Collaborative filtering is traditionally done with similarity matrix or matrix factorization, however, the paper Neural Collaborative Filtering (2017) brings us a new vision of developing a deep learning architecture combining both embedding and and tensor layers to solve the recommendation problem. The architecture of neural collaborative filtering (NCF) model consists of four parts: user, item embedding, generalized matrix factorization (GMF), multilayer perceptrons (MLPs) and a concatenation layer.
Following the instruction of that paper, I constructed GMF and MLP embedding layers for both users and items. One of the advantages of embedding layers than pure item-user matrix is we can define space holders for users who did not appear in the training set and movies which were not rated by any user in training. Following the embedding layers, two concatenation layers combine user embedding and item embedding seperately for GMF and MLP. Each MLP layer uses relu activation function and followed with batch normalization and drop-out regularization. Batch normalization ensures the stability of input to next layer, while drop-out regularization with probability of 20% is added to prevent overfitting issue. Input dimension of first MLP layer is same as latent dimension of embedding matrix, while the output is 100. Output dimension of second MLP layer is 50. The entire structure of our NCF model is shown as below figure.
NCF parameters:
- Dimension of embedding layer: 20
- Number of epoch: 5
- Learning rate: 0.01
- Loss function: root mean square error
- Mini-batch size: 64
- Optimizer: Adam optimizer
Five iteration is enough for model training since the gradient of loss curve is close to zero after the third iteration. We use rooted mean square error as loss function. From the epoch-loss graph, we can perceive this model ends with training rmse of 0.75 which is much better than either MF or collaborative. The rmse of NCF model on testing set is 0.73, slightly smaller than the training, indicating we do not need to concern about overfitting issue.
In previous section, we have observed that number of epoch is not the main issue limiting model performance. Learning rate and dimension of embedding layer are possible direction of optimization. Since learning rate 0.01 is a commonly used for neural network training, we will primarily focus on finding optimized value for embedding layer size. We tried five difference sizes and found out models with embedding layer size of 20 and 25 performs better than other values in a 3-fold cross-validation. More dimensions of embedding matrix indicates less error on training but a loss of generality, therefore, we choose to set embedding layer size as 20 for pre-trained NCF model.

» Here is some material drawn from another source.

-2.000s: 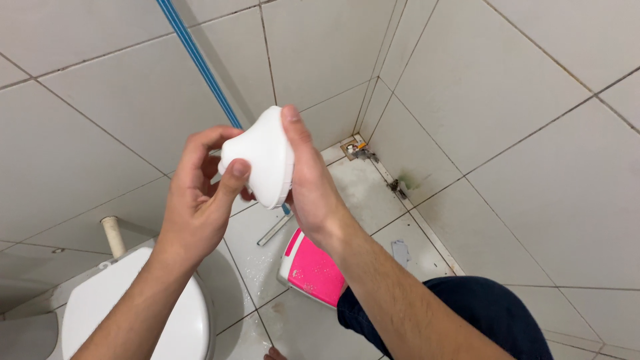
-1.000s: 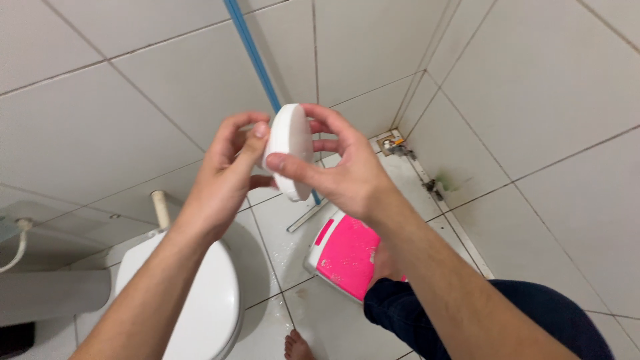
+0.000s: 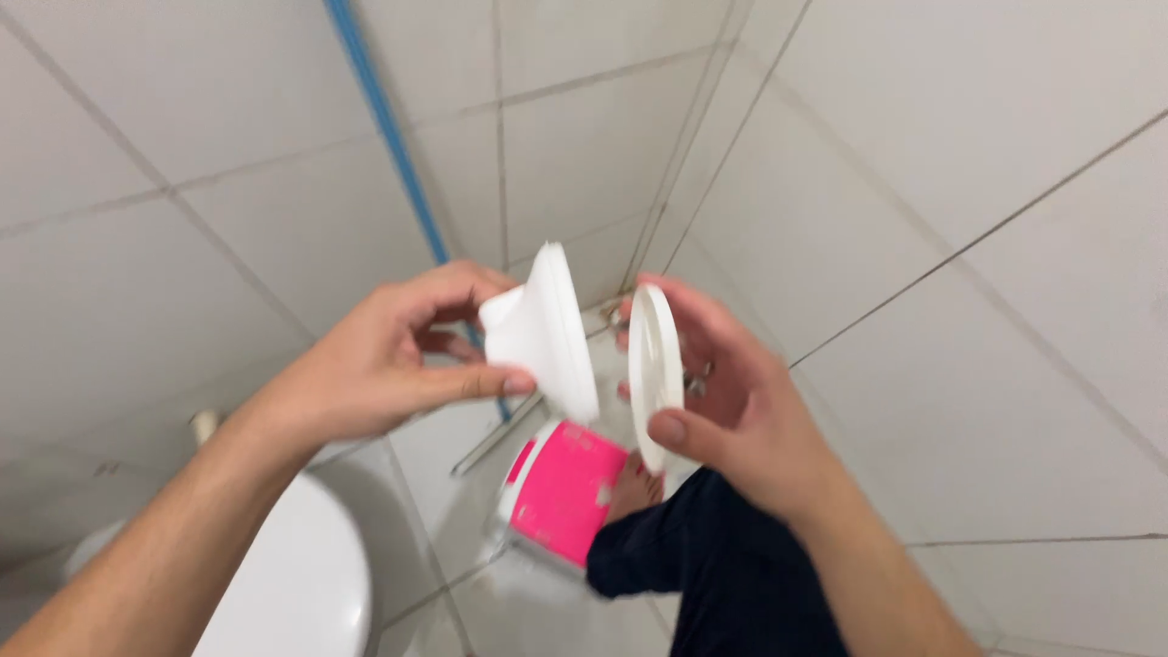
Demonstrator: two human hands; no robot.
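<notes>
Near the middle of the head view, my left hand (image 3: 429, 351) grips a white plastic shower head body (image 3: 547, 338), or a similar flared housing, by its narrow end, thumb on the lower side. Its wide rim faces right. Just right of it, my right hand (image 3: 730, 392) holds a round white disc-shaped cover (image 3: 655, 379) on edge, with the thumb on the near rim and fingers behind. A narrow gap separates the two parts. What lies inside the flared part is hidden.
A blue pole (image 3: 388, 128) of a squeegee leans on the tiled wall. Below are a pink-topped step stool (image 3: 566, 493) with my bare foot on it and a white toilet lid (image 3: 292, 575). Pipe fittings sit low in the corner, partly behind my right hand.
The round cover has come away from the flared part; the two were together in the earlier frames. My hands have moved apart, one part in each.
</notes>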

The distribution of user rating counts indicates over half of users have rated less than 50 movies. Recommender system may suffer higher error or bias when given user is inactive (have limited records). Therefore, it is important to check the performance of NCF model on inactive or active user. We splited user into six groups, those who have rated less than 10, from 10 to 20, from 20 to 50, from 50 to 80, from 80 to 150 and over 150.

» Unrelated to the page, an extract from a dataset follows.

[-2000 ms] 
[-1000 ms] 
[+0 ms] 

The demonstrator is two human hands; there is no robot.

The insteresting fact is the prediction of our NCF model has smaller rmse on user who has rated less than 10 movies than those who has rated between 10 and 20 movies. Since there are over one hundred thousands records for each of these two groups, this finding is reliable. Overall, in the worst case scenario, rmse of NCF model is still higher than MF-ANN, traditional collaborative filtering and baseline models.